There are so much data available to dairy processors that it can feel overwhelming when trying to determine what needs to be tracked and what to ignore. The reality is that as we move into the future, even more data will need to be evaluated and managed. In fact, analyticstraining.com says that by 2020, data are expected to have increased some 430%.

One big area where data are critical is the transportation portion of a business, which is often not the business’s core competency. This can be especially important when dealing with products that are temperature sensitive and have freshness windows.

The data problem is exacerbated by the fact that there are myriad sources that provide data on vehicle health and location in different formats, from DVIRs, telematic devices and electronic logging devices to maintenance records, OEM portals, third-party service providers and breakdown service companies. The list of data sources may seem endless. In fact, there are so much data, most companies barely tap into a fraction of what they collect.

 

Turning data into information

Data from disparate sources and in different formats are not necessarily useful. The goal should be to turn data into information, and the best way to do that is via data integration. When you have information rather than simply data, you can leverage that information to make informed business decisions.

Getting data under control as they pertain to the transportation function starts with having a data-management process in place. You need to determine what data are going to be most beneficial to your operation. Here are some categories you should consider.

  • Operational information: types of loads, weights of loads, number of stops, etc.
  • Routing information: terrain, distance traveled, weather conditions
  • Maintenance information: scheduled preventive maintenance and maintenance history
  • Telematics: equipment use, fault codes, driving conditions, third-party repair shop availability, repair status, etc.

You also need to begin making decisions on the granularity of the data you will need. This includes things like year/make/model of equipment, route/driver identification, regional differences and in-house vs. outsourced maintenance.

 

Data collection process

Once you know which data you want to collect, you need to develop a process for analyzing that data. Start by identifying everyone who will be involved in the process and all key stakeholders. Consistency and accuracy of data are critical, so try to avoid manual data entry. When data are entered manually, there is more likelihood for errors to occur.

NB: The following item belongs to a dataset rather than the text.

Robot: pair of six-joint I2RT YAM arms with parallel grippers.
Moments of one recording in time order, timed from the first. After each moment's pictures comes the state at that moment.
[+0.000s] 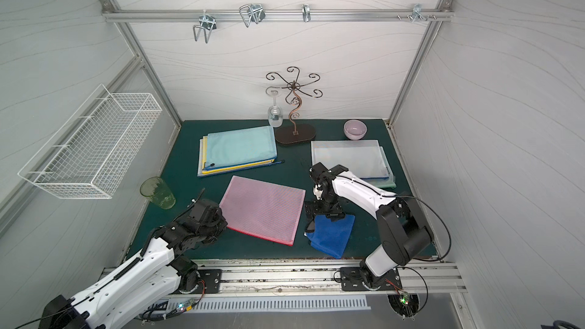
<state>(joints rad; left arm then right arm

The data collection process needs to establish a history and include ongoing monitoring of process performance. Collected data should include key performance indicators (KPIs) and supporting data with time stamps from multiple points within the process lifecycle at consistent intervals and/or process transfer points.

You will need to develop key performance indicators (KPIs) to spotlight weak points in lines of business that fail to meet expectations, regulations, production quotas or efficiency standards. KPIs can provide triggers for first points of contact to analyze and diagnose incidents. Balance issue coverage with highlighting areas meeting expectations, and determine who could mentor underperforming ones. Some common KPIs in the dairy-processing world include the following:

  • Tractor and trailer utilization: This tells you how full trucks are going out every day. In other words, pieces or gallons per load.
  • Tractor miles per gallon.
  • On-time performance: This is a customer-based metric and measures whether you are delivering product within the established delivery window.
  • Average stop time and delay time: Where in the delivery network are there delays? Understanding where the delays are occurring and what is causing them can help mitigate or eliminate them.
  • Temperature tracking: This looks at trailer temperature but also product temperature.

Adopt a data governance strategy to collect, transform and store data efficiently and securely. Ask users of the data about the level of detail they desire and their preferred delivery method.

One common approach is to provide a dashboard website with high-level statistics about critical KPIs and set up alerts to send notifications out to first point of contact when thresholds are exceeded. Setting up dashboards with red, yellow and green indicators allows users to spot critical issues quickly and work to resolve the most critical ones before moving on to less important ones.

Providing users with a method for drilling down into the details of each KPI alert should enable users to determine the reason for the alert or provide more information. One word of caution: KPIs must focus on things that are actionable so that you can adjust your operations to make improvements as necessary.

Prompt, relevant and actionable data enable you to take action before an incident becomes a liability. The right data can help you make decisions regarding future equipment purchases, driver and technician performance and training needs, asset replacement cycles and more.

When it comes to data, it is important to remember that the output is only as good as the input. Details matter; the more granularity, the better. It is not just a matter of turning on data flow, but rather having the right data and the right people in place to analyze the data to improve operational efficiencies.